On Friday, Google published on their blog about fighting disinformation and posted a 30 page white paper. Truth is, there is nothing really new in this white paper that we have not covered over the years but it is getting some attention and I wanted to just highlight some points of interest in web search ranking for SEOs.
Most of this is on pages 10 through 14 of the white paper, unless you care about Google News, then there is more. It also covers YouTube content and more.
Glenn Gabe tweeted out two things that are probably the most important for SEOs, but again, we know this:
- Google’s algorithms identify signals about pages that correlate with trustworthiness and authoritativeness. The best known of these signals is PageRank, which uses links on the web to understand authoritativeness.
- We are constantly evolving these algorithms to improve results – not least because the web itself keeps changing. For instance, in 2017 alone, we ran over 200,000 experiments with trained external Search Evaluators and live user tests, resulting in more than 2,400 updates to Google Search algorithms.
- To perform these evaluations, we work with Search Quality Evaluators who help us measure the quality of Search results on an ongoing basis. Evaluators assess whether a website provides users who click on it with the content they were looking for, and they evaluate the quality of results based on the expertise, authoritativeness, and trustworthiness of the content.
- The resulting ratings do not affect the ranking of any individual website, but they do help us benchmark the quality of our results, which in turn allows us to build algorithms that globally recognize results that meet high-quality criteria. To ensure a consistent approach, our evaluators use the Search Quality Rater Guidelines (publicly available online)18 which provide guidance and examples for appropriate ratings. To ensure the consistency of the rating program, Search Quality evaluators must pass a comprehensive exam and are audited on a regular basis.

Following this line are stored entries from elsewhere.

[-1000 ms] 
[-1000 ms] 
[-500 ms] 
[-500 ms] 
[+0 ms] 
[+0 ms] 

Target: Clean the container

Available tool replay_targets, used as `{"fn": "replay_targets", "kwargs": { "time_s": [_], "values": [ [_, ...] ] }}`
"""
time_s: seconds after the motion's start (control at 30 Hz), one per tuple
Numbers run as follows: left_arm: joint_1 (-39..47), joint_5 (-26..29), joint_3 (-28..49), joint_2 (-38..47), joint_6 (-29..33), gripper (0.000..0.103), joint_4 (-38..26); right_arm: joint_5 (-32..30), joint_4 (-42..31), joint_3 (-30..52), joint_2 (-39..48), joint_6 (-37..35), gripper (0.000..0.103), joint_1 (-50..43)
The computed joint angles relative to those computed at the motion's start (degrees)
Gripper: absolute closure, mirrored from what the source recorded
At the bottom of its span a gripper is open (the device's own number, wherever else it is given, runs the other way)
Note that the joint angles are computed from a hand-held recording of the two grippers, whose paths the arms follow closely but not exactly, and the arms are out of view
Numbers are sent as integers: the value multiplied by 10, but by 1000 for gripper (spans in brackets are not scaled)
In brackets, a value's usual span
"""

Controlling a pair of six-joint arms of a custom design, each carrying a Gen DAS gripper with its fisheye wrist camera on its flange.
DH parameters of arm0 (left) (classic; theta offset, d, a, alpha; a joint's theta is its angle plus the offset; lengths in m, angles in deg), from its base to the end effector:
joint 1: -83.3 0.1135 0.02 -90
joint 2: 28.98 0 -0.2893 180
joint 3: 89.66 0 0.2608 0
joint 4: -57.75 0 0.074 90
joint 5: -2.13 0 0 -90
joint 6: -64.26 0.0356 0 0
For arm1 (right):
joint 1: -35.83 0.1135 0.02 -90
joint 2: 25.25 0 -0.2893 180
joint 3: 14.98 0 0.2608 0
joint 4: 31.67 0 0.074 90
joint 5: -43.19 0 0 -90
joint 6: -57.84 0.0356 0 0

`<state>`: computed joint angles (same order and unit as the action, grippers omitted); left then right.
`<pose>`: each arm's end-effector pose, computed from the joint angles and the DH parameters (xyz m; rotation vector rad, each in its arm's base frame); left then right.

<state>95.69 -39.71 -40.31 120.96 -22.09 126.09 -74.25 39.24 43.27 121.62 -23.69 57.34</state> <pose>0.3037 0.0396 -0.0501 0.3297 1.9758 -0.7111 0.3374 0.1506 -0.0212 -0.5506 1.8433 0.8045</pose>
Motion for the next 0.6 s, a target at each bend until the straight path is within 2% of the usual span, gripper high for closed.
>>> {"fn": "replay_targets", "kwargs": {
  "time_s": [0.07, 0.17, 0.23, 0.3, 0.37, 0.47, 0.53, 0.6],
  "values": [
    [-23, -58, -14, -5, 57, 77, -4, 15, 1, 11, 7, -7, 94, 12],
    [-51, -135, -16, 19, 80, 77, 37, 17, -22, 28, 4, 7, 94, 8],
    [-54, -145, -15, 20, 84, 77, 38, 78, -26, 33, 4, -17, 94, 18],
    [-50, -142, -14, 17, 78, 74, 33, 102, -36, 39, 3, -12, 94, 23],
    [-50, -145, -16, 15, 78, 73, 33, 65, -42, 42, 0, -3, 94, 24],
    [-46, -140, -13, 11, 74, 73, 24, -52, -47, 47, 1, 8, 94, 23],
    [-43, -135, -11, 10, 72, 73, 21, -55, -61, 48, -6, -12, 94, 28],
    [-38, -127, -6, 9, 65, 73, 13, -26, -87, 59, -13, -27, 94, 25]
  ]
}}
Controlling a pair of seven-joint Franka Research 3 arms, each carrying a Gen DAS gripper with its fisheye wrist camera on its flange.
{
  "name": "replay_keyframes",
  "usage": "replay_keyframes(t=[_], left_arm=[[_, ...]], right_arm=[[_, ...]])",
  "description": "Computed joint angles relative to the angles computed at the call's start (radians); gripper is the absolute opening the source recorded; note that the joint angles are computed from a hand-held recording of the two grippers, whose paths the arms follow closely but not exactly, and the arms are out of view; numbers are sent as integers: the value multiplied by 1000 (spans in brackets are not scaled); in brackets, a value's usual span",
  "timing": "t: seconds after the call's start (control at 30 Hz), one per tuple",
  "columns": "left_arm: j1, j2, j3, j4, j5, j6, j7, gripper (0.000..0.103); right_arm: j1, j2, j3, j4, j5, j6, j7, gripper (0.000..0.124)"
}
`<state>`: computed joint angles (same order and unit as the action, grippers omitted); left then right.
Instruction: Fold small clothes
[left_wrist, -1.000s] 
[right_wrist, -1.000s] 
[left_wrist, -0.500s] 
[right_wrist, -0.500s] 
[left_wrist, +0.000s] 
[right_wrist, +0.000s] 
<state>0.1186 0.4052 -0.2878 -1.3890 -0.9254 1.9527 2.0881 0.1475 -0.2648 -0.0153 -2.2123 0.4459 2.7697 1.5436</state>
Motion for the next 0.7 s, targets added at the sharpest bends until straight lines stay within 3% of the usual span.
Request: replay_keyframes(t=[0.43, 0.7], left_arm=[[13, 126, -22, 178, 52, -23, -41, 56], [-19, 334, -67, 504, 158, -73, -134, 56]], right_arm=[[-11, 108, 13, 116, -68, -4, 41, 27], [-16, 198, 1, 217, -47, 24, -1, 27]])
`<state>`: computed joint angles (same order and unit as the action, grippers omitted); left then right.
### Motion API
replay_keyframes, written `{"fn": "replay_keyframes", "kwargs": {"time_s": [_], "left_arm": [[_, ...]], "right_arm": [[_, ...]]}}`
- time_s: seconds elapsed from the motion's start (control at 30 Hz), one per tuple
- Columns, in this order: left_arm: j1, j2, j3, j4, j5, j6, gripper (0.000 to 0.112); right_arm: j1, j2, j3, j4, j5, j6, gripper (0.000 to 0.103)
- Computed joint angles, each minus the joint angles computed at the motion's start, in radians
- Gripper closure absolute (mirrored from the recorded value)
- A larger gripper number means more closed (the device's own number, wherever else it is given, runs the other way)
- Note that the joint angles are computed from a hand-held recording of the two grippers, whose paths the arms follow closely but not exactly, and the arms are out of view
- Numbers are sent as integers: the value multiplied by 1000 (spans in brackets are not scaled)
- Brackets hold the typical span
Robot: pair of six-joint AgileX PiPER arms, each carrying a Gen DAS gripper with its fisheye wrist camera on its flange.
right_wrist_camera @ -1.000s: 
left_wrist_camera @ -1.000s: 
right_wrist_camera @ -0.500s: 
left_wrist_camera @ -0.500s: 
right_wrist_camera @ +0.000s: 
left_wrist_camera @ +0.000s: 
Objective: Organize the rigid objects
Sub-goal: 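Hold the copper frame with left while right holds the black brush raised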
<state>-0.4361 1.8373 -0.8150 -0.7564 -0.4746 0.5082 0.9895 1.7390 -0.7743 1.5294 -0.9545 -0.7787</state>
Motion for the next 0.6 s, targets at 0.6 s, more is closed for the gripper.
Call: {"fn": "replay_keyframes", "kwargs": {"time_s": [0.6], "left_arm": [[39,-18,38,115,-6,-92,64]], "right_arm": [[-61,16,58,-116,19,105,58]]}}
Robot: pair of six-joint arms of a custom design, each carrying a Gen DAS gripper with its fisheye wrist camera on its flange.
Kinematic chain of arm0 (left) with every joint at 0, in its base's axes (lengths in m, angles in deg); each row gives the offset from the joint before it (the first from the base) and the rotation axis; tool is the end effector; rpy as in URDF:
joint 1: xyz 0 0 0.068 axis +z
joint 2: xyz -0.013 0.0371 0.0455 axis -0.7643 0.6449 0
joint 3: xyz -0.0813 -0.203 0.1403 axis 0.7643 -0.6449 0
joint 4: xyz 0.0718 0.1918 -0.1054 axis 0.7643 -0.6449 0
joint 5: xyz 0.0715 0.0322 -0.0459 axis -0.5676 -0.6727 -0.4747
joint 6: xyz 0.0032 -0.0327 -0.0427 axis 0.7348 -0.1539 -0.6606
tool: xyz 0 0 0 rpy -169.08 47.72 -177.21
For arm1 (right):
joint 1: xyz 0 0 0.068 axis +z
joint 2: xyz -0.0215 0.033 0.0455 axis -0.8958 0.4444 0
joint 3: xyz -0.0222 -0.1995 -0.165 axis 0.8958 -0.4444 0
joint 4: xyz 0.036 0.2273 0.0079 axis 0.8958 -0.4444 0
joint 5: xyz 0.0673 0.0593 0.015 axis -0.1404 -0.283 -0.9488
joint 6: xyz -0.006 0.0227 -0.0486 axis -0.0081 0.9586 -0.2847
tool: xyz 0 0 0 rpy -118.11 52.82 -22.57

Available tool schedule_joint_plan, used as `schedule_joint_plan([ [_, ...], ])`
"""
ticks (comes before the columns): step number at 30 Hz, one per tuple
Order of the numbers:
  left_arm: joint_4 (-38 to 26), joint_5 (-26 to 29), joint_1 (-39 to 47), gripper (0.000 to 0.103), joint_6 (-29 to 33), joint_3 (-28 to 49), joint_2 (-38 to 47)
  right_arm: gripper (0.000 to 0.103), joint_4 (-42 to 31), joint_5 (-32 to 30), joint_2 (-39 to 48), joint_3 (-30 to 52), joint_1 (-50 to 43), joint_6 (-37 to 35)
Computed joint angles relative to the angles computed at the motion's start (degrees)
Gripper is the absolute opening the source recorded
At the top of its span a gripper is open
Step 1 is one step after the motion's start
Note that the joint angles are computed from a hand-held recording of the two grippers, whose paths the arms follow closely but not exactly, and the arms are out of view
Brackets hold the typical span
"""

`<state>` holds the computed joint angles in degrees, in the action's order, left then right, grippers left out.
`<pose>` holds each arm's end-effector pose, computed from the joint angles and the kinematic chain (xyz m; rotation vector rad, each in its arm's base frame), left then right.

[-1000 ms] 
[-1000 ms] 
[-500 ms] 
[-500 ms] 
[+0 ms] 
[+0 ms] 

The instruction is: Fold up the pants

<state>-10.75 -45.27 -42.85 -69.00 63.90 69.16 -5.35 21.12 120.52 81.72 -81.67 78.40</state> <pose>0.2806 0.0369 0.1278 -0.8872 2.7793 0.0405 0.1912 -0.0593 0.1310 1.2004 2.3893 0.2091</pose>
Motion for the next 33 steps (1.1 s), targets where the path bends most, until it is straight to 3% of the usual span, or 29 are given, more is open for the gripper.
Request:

- These evaluators also perform evaluations of each improvement to Search we roll out: in side-by-side experiments, we show evaluators two different sets of Search results, one with the proposed change already implemented and one without. We ask them which results they prefer and why. This feedback is central to our launch decisions.
For these “YMYL” pages, we assume that users expect us to operate with our strictest standards of trustworthiness and safety. As such, where our algorithms detect that a user’s query relates to a “YMYL” topic, we will give more weight in our ranking systems to factors like our understanding of the authoritativeness, expertise, or trustworthiness of the pages we present in response.
Here we have Google saying they can determine if a query is about YMYL topics using various algorithms and then change weights of the ranking system to adjust for that in the search rankings.
Our algorithms can detect the majority of spam and demote or remove it automatically. The remaining spam is tackled manually by our spam removal team, which reviews pages (often based on user feedback) and flags them if they violate the Webmaster Guidelines. In 2017, we took action on 90,000 user reports of search spam and algorithmically detected many more times that number.
I’d read the whole 30 page PDF just to brush up but anyone who reads this site daily would not be surprised by anything in this white paper.